We seem to be in some kind of post apocalyptic wasteland. Mime’s hut looks like a re-purposed storage tank but the bear and the forest are more or less realistic. It’s all very dark and there’s quite a lot of use of pyrotechnics. This is also our first look at Siegfried Jerusalem’s Siegfried and he is very good indeed. He captures the hero’s youthful vigour and arrogance extremely well. There is a strong performance too from a rather manic Graham Clark as Mime and John Tomlinson continues as a reckless and wild Wanderer.
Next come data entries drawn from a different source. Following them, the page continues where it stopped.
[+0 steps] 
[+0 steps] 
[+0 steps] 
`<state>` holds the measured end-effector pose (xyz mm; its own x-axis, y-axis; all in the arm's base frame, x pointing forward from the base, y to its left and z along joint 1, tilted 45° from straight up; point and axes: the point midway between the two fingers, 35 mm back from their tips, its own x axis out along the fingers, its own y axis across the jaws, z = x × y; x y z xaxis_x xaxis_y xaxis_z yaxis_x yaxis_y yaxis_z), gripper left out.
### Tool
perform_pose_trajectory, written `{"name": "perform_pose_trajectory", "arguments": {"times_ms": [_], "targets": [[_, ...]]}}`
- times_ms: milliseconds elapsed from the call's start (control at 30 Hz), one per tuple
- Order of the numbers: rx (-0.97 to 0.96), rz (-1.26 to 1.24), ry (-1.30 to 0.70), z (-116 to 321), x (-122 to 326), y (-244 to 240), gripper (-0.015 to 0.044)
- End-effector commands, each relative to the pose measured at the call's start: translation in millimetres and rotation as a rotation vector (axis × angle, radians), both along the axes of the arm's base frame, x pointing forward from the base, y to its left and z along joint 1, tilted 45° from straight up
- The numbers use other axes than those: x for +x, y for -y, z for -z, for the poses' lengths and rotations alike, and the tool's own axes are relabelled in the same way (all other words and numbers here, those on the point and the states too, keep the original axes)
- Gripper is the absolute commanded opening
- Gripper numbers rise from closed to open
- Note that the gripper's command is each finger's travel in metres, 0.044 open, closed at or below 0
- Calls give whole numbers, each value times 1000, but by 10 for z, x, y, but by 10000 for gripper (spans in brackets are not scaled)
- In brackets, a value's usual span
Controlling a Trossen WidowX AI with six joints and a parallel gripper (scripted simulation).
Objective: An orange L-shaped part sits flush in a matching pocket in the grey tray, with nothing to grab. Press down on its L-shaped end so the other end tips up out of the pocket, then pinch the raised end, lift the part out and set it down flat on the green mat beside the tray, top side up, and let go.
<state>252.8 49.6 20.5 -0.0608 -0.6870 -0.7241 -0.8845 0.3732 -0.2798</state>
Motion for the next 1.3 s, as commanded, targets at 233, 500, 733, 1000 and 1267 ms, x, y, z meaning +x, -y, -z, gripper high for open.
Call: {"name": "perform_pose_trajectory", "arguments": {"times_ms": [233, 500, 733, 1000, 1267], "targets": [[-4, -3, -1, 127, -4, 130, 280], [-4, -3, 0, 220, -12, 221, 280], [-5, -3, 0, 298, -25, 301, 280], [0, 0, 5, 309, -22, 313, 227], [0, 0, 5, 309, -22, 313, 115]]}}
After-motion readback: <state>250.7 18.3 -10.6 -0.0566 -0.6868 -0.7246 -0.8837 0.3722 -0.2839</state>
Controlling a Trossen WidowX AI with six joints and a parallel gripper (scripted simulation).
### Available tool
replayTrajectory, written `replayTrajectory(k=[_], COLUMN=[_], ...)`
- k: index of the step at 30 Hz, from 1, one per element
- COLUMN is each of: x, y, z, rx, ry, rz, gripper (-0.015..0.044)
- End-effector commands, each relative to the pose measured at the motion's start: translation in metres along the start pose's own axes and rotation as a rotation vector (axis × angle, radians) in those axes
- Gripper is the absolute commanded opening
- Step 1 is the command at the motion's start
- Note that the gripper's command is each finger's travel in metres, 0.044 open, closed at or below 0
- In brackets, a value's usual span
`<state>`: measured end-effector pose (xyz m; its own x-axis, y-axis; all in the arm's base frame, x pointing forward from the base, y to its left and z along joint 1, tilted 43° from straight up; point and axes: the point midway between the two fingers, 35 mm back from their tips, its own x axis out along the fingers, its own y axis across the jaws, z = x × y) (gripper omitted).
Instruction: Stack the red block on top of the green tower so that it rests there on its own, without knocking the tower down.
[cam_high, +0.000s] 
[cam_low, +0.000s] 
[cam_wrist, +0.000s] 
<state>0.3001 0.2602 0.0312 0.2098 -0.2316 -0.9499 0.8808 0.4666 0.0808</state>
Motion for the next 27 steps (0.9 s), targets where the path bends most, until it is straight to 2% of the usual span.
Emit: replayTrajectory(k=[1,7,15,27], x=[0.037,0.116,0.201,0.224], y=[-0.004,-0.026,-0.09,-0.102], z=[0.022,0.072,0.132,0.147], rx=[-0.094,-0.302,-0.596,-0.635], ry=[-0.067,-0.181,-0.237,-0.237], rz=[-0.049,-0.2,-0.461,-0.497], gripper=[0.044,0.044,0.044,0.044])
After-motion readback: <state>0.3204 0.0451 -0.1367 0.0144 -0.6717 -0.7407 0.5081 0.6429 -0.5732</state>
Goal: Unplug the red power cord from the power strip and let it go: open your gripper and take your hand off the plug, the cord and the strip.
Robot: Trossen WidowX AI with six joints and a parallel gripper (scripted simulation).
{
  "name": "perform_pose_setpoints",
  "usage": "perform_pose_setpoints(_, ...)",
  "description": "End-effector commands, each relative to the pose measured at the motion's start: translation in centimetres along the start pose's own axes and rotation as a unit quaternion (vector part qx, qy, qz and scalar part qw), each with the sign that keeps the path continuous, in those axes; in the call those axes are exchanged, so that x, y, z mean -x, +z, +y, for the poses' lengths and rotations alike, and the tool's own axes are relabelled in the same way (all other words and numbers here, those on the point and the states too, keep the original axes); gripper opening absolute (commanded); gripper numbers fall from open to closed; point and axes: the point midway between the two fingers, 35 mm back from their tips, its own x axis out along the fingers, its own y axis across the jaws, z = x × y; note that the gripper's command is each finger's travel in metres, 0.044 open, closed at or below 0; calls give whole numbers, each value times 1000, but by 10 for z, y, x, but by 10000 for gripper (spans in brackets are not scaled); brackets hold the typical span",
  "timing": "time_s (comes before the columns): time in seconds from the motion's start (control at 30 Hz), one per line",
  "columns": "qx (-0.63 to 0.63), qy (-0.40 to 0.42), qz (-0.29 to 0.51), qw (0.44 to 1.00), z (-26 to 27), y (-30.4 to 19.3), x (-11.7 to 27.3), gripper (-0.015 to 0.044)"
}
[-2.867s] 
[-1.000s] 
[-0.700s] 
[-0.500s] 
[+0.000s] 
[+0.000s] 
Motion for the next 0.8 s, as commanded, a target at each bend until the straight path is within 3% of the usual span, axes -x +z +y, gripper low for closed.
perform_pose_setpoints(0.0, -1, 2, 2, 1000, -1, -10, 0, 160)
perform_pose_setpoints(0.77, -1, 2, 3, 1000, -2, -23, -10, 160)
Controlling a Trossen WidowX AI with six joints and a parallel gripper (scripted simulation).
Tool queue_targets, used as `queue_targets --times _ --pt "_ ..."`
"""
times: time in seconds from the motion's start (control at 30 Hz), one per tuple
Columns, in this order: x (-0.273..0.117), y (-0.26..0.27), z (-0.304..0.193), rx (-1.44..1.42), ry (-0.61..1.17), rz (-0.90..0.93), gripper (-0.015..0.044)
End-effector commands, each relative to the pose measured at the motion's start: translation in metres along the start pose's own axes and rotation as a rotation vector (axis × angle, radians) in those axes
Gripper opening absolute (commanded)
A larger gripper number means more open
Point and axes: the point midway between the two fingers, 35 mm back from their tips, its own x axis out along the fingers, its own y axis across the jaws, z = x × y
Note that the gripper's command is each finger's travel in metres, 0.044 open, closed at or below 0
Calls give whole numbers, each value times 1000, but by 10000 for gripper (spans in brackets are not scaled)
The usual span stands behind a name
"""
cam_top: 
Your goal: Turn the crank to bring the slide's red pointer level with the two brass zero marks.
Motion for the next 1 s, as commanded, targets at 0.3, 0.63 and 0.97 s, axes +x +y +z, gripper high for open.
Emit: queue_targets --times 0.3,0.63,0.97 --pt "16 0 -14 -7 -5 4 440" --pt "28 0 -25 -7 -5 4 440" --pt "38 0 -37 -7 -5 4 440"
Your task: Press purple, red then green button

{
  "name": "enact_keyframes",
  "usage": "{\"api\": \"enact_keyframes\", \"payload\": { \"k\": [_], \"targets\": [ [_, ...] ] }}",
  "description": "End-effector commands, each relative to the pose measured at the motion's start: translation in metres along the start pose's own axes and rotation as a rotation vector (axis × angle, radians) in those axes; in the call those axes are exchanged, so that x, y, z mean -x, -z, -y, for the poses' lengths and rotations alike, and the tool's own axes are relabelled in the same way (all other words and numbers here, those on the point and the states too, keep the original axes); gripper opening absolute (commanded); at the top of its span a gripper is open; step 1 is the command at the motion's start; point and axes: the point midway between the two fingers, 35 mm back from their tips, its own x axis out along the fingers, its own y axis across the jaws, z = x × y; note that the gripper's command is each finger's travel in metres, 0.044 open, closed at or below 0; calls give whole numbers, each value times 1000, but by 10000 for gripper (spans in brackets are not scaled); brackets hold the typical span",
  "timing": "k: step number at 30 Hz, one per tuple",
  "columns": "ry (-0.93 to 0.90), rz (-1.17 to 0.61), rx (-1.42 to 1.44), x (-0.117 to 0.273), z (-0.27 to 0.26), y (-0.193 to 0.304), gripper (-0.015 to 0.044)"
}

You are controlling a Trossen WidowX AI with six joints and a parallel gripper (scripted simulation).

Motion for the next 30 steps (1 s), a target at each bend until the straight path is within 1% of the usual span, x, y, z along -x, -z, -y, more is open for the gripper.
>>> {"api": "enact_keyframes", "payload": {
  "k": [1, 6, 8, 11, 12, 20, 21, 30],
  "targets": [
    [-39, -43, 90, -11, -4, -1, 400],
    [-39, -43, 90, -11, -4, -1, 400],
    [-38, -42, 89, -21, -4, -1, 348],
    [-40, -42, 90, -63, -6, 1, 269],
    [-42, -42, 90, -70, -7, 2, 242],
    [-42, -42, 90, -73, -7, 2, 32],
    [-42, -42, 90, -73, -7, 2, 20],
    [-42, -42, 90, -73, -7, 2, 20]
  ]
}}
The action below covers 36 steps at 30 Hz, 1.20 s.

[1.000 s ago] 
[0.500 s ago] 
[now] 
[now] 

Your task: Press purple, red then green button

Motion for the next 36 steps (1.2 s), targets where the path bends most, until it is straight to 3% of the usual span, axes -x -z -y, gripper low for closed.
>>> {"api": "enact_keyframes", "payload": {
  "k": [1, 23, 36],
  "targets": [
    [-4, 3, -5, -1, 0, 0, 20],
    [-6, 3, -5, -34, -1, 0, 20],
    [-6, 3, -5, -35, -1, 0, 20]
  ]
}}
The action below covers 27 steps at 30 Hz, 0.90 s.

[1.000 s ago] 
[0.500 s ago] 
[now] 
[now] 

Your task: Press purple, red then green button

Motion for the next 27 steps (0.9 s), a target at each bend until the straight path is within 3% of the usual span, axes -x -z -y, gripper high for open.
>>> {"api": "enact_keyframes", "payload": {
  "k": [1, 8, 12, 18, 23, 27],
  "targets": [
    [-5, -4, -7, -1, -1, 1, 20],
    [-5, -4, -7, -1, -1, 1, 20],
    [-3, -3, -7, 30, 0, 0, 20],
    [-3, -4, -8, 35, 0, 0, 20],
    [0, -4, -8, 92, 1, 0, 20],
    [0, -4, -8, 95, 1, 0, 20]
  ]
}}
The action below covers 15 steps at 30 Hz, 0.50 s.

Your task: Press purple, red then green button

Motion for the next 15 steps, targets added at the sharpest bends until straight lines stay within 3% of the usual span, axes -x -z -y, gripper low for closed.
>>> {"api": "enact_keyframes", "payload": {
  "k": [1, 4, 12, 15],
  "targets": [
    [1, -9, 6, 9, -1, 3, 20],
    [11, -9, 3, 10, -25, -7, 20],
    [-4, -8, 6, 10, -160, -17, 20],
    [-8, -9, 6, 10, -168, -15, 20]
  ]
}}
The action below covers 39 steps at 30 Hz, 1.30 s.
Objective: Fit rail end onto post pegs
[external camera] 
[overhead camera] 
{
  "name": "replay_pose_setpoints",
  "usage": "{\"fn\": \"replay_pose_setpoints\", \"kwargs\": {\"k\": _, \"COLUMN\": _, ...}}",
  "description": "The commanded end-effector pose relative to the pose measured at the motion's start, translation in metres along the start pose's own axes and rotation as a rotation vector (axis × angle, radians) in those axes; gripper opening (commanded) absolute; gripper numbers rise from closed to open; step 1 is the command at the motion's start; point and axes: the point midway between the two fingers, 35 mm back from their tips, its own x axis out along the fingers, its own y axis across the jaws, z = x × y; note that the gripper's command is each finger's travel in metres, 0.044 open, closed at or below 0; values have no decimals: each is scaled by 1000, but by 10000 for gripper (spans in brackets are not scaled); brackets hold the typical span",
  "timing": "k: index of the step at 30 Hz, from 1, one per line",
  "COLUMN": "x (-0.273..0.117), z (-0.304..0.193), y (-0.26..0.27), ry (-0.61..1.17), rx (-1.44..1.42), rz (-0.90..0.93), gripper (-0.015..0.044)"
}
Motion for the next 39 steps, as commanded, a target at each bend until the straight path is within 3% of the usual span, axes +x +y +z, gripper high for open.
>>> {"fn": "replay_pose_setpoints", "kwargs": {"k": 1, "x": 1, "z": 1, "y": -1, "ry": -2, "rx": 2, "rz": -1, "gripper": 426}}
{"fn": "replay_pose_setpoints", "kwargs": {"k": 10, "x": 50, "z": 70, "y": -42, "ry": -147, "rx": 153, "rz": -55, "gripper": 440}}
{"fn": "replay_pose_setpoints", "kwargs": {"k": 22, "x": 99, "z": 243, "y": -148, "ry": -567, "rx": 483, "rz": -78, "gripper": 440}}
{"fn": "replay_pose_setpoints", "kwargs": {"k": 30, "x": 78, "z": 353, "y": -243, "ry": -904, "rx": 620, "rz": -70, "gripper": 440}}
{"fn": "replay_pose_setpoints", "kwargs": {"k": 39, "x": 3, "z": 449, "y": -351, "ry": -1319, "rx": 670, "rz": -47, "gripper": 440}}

Act 2 continues the semi-naturalistic post apocalypse setting. Wotan choreographs the action while Günther von Kannen’s Alberich and Mime scheme. It’s still all very dark and our introduction to Fafner is as a sort of slime green pulsating light with Philip Kang singing in suitably sepulchral tones. The video direction of the fight scene is pretty chaotic but it looks pretty cool and ends up with an impressively smashed up giant reprising the huge giant of Das Rheingold. There’s an interesting take on the Waldvogel, sung by Hilde Leidland, which is here portrayed as very much Wotan’s agent.
Act 3 opens on an almost empty stage with Erda simply appearing from below to a rather storm tossed Wanderer. It’s a very beautiful image and Birgitta Svendén’s singing is gorgeous. The dynamics of the confrontation between Siegfried and Wotan are handled nicely and lead up to a strong visual transition to the Magic Fire. Now we are back in the godly world of lasers. The final duet is really good with truly ecstatic singing from both Jerusalem and Anne Evans’ Brünnhilde.
It’s really hard to find anything not to like in this Ring. The concept and designs have stood up to the years extremely well and the performances are strong across the board. Barenboim’s conducting seems most judicious; by turns poignant and extremely exciting. It’s also extremely well realised for Blu-ray. The details are the same as for Das Rheingold.